Enhanced activation of NAD(P)H: quinone oxidoreductase 1 attenuates spontaneous hypertension by improvement of endothelial nitric oxide synthase coupling via tumor suppressor kinase liver kinase B1/adenosine 5'-monophosphate-activated protein kinase-mediated guanosine 5'-triphosphate cyclohydrolase 1 preservation.

AIMS: Guanosine 5'-triphosphate cyclohydrolase-1 (GTPCH-1) is a rate-limiting enzyme in de-novo synthesis of tetrahydrobiopterin (BH4), an essential cofactor for endothelial nitric oxide synthase (eNOS) coupling. Adenosine 5'-monophosphate-activated protein kinase (AMPK) is crucial for GTPCH-1 preservation, and tumor suppressor kinase liver kinase B1 (LKB1), an upstream kinase of AMPK, is activated by NAD-dependent class III histone deacetylase sirtuin 1 (SIRT1)-mediated deacetylation. ß-Lapachone has been shown to increase cellular NAD/NADH ratio via NAD(P)H: quinone oxidoreductase 1 (NQO1) activation. In this study, we have evaluated whether ß-lapachone-induced NQO1 activation modulates blood pressure (BP) through preservation of GTPCH-1 in a hypertensive animal model. METHODS AND RESULTS: Spontaneously hypertensive rats (SHRs), primary aortic endothelial cells, and endothelial cell line were used to investigate the hypotensive effect of ß-lapachone and its action mechanism. ß-Lapachone treatment dramatically lowered BP and vascular tension in SHRs and induced eNOS activation in endothelial cells. Consistent with these effects, ß-lapachone treatment also elevated levels of both aortic cGMP and plasma nitric oxide in SHRs. Meanwhile, ß-lapachone-treated SHRs showed significantly increased levels of aortic NAD, LKB1 deacetylation, and AMPK Thr phosphorylation followed by increased GTPCH-1 and tetrahydrobiopterin/dihydrobiopterin ratio. In-vitro study revealed that AMPK inhibition by overexpression of dominant-negative AMPK nearly abolished GTPCH-1 protein conservation. Enhanced LKB1 deacetylation and AMPK activation were also elicited by ß-lapachone in endothelial cells. However, inhibition of LKB1 deacetylation by blocking of NQO1 or SIRT1 blunted AMPK activation by ß-lapachone. CONCLUSION: This is the first study demonstrating that eNOS coupling can be regulated by NQO1 activation via LKB1/AMPK/GTPCH-1 modulation, which is possibly correlated with relieving hypertension. These findings provide strong evidence to suggest that NQO1 might be a new therapeutic target for hypertension.

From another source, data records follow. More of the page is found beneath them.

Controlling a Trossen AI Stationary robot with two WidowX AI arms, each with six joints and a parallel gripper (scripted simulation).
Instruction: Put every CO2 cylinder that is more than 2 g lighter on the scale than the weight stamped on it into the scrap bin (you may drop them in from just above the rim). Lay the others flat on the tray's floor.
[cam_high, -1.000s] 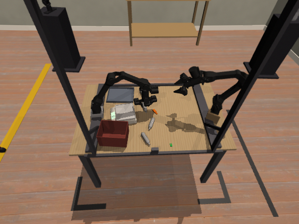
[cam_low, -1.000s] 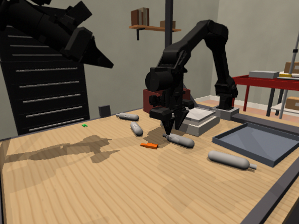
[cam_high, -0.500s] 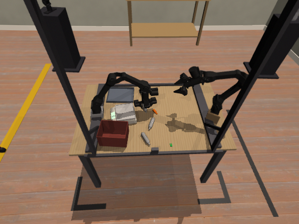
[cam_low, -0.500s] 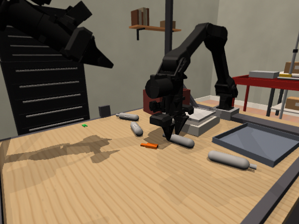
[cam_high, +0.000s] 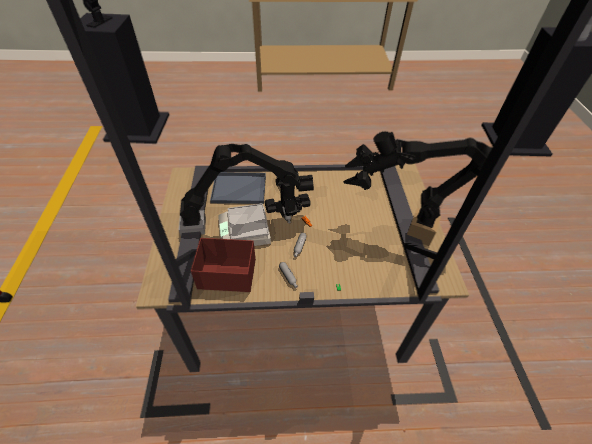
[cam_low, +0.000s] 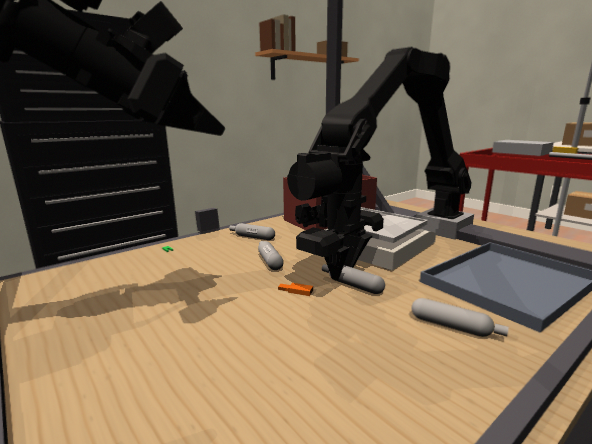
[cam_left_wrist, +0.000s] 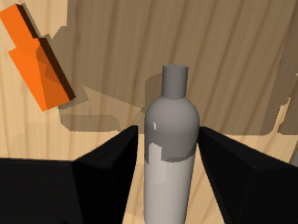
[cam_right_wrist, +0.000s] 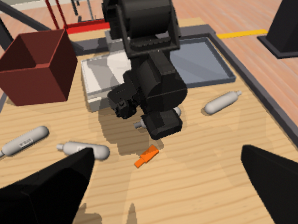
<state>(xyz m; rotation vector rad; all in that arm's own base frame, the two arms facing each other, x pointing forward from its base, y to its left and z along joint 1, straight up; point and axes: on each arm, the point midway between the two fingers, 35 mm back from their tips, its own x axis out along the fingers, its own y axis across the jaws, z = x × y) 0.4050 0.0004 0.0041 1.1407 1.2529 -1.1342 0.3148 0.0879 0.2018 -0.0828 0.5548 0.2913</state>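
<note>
Right now my left hand is 90 mm to the left of the small orange piece, 40 mm above it and 20 mm past it. From my left hand the other things lie so: grey tray: 230 mm to the left, 170 mm ahead, 40 mm below; small green piece: 340 mm behind, 210 mm to the right, 40 mm below; red scrap bin: 300 mm behind, 220 mm to the left, 10 mm below.
</note>
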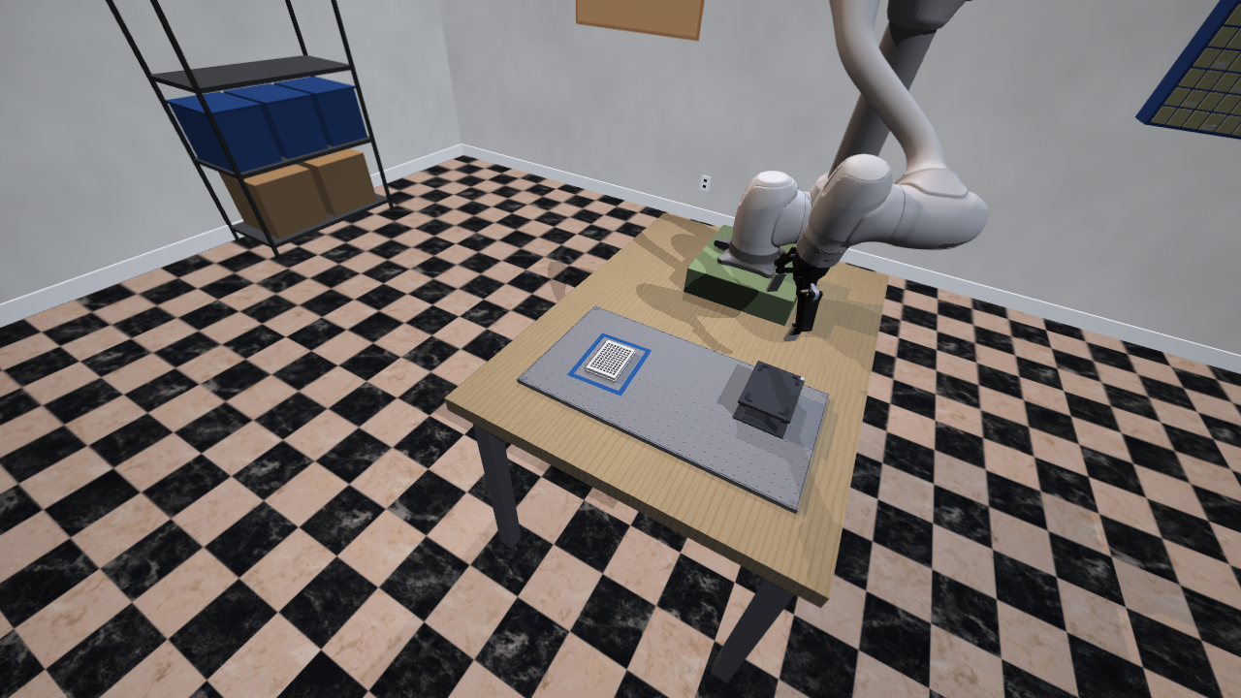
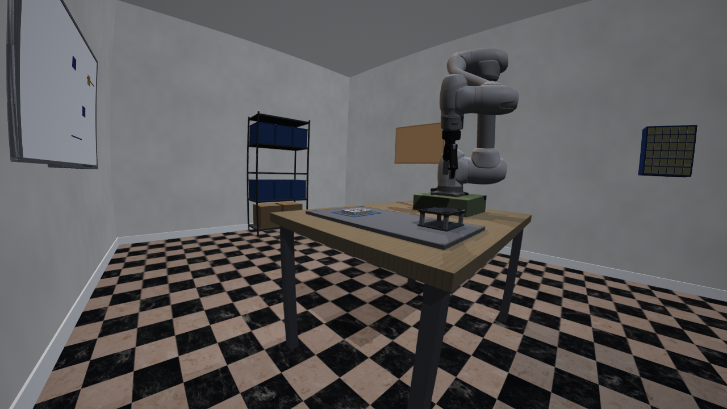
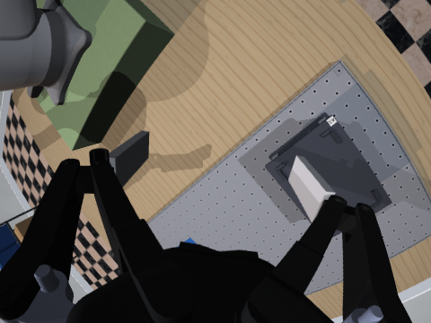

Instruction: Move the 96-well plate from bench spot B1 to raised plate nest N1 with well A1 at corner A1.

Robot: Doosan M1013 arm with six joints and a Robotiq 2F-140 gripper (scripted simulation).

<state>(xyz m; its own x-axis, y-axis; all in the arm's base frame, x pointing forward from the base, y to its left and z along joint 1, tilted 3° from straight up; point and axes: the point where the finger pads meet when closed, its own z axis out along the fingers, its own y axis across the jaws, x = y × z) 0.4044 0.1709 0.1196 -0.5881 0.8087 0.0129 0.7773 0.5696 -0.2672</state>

NQO1 activation regulates angiotensin-converting enzyme shedding in spontaneously hypertensive rats.

AIMS: Angiotensin-converting enzyme (ACE) plays a key role in blood pressure (BP) homeostasis via regulation of angiotensin II. Active ACE ectodomain is enzymatically cleaved and released into body fluids, including plasma, and elevated plasma ACE levels are associated with increased BP. ß-lapachone (ßL) has been shown to increase cellular NAD(+)/NADH ratio via activation of NAD(P)H:quinone oxidoreductase 1 (NQO1). In this study, we evaluated whether NQO1 activation by ßL modulates BP through regulation of ACE shedding in an animal model of hypertension. METHODS AND RESULTS: Spontaneously hypertensive rats (SHR) and a human ACE-overexpressing rat lung microvascular endothelial cell line (RLMVEC-hACE) were used to investigate the mechanism by which ßL exerts a hypotensive effect. In vitro studies revealed that ßL significantly increased intracellular Ca(2+) ([Ca(2+)]i) levels and CaMKII Thr(286) phosphorylation, followed by diminished ACE cleavage secretion into culture media. Inhibition of ßL-induced [Ca(2+)]i level changes through intracellular Ca(2+) chelation, Nqo1-specific siRNA or ryanodine receptor blockade abolished not only ßL-induced increase in [Ca(2+)]i levels and CaMKII phosphorylation, but also ßL-mediated decrease in ACE shedding. The effect of ßL on ACE shedding was also blocked by inhibition of CaMKII. In SHR, ßL reduced BP following increase of CaMKII Thr(286) phosphorylation in the lung and decrease of ACE activity and angiotensin II levels in plasma. CONCLUSION: This is the first study demonstrating that ACE shedding is regulated by NQO1 activation, which is possibly correlated with relieving hypertension in SHR. These findings provide strong evidence suggesting that NQO1 might be a new target for ACE modulation and BP control.